PPOTrainer¶
- class torchrl.trainers.algorithms.PPOTrainer(*args, **kwargs)[source]¶
PPO (Proximal Policy Optimization) trainer implementation.
Warning
This is an experimental/prototype feature. The API may change in future versions. Please report any issues or feedback to help improve this implementation.
This trainer implements the PPO algorithm for training reinforcement learning agents. It extends the base Trainer class with PPO-specific functionality including policy optimization, value function learning, and entropy regularization.
PPO typically uses multiple epochs of optimization on the same batch of data. This trainer defaults to 4 epochs, which is a common choice for PPO implementations.
The trainer includes comprehensive logging capabilities for monitoring training progress: - Training rewards (mean, std, max, total) - Action statistics (norms) - Episode completion rates - Observation statistics (optional)

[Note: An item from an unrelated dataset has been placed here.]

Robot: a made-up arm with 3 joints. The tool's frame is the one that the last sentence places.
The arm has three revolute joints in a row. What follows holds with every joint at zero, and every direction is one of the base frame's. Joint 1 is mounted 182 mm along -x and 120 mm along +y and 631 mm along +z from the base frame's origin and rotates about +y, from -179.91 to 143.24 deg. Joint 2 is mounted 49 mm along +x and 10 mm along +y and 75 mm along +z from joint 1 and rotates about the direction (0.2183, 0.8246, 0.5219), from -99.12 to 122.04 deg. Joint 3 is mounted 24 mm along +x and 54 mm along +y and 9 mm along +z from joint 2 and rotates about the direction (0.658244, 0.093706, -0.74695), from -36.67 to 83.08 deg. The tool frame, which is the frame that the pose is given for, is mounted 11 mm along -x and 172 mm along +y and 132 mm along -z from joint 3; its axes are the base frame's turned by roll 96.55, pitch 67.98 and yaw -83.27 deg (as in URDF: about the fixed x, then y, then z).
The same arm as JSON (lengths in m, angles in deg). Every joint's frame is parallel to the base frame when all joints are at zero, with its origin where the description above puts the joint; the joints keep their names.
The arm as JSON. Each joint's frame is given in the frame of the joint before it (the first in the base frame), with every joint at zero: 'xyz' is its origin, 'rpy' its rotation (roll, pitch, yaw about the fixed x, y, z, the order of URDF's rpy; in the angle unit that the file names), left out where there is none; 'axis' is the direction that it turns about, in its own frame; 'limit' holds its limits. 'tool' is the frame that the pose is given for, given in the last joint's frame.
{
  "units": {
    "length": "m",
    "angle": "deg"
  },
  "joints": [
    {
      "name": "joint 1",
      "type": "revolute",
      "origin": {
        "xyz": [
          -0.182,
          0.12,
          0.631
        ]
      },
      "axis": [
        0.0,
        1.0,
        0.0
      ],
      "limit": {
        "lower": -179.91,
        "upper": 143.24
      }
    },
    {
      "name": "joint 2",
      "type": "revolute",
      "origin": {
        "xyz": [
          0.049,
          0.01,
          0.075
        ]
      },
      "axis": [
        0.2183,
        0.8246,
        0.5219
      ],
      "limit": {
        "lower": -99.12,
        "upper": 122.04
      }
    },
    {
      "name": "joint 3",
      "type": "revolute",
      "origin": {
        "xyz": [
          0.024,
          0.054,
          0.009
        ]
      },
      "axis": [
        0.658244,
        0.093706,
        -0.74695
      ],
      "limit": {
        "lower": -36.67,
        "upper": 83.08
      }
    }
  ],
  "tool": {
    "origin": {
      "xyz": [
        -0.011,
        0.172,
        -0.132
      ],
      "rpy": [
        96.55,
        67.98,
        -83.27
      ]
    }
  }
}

Logging can be configured via constructor parameters to enable/disable specific metrics.
Examples
>>> # Basic usage with manual configuration >>> from torchrl.trainers.algorithms.ppo import PPOTrainer >>> from torchrl.trainers.algorithms.configs import PPOTrainerConfig >>> from hydra import instantiate >>> config = PPOTrainerConfig(...) # Configure with required parameters >>> trainer = instantiate(config) >>> trainer.train()
Note
This trainer requires a configurable environment setup. See the
configs
module for configuration options.Warning
This is an experimental feature. The API may change in future versions. We welcome feedback and contributions to help improve this implementation!